_WHAT IS REQUIRED_
Output the full listing below exactly, without the pictures.
━━━ COLLECTED DATA ━━━
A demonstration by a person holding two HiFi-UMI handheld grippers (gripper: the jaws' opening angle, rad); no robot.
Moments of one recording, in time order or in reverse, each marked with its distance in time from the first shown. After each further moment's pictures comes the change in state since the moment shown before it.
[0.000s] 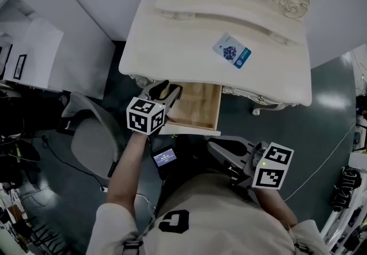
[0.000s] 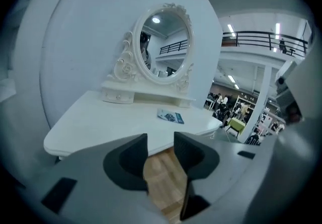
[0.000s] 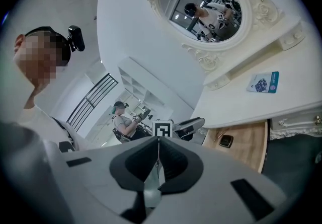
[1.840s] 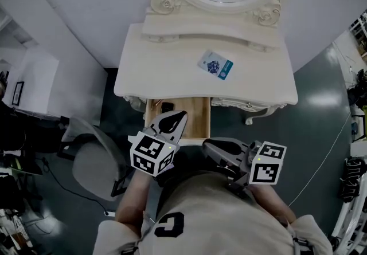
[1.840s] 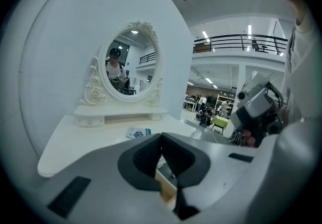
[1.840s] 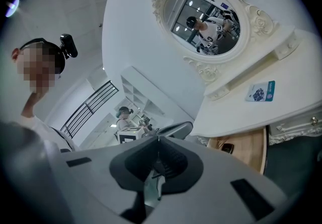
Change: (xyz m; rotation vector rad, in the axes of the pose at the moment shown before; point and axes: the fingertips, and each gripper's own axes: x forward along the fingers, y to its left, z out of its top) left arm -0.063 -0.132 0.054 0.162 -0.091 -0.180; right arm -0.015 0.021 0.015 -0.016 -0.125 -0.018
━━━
_ANSWER TO THIS PROBLEM_
A demonstration by a person holding two HiFi-UMI handheld grippers (gripper: the jaws' opening angle, rad); no robot.
Moments of one recording, in time order or in reverse, each marked with its distance in time from the first shown. After each further moment's pictures comes the change in state since the moment shown before it.
[0.000s] 
[0.000s] 
[0.000s] 
[1.840s] 
[1.840s] 
[1.840s] 
Change: (xyz m; rotation vector rad, in the axes of the pose at the moment shown before; point and axes: the fingertips, and each gripper's own axes: x forward along the fingers, y to its left, z out of its top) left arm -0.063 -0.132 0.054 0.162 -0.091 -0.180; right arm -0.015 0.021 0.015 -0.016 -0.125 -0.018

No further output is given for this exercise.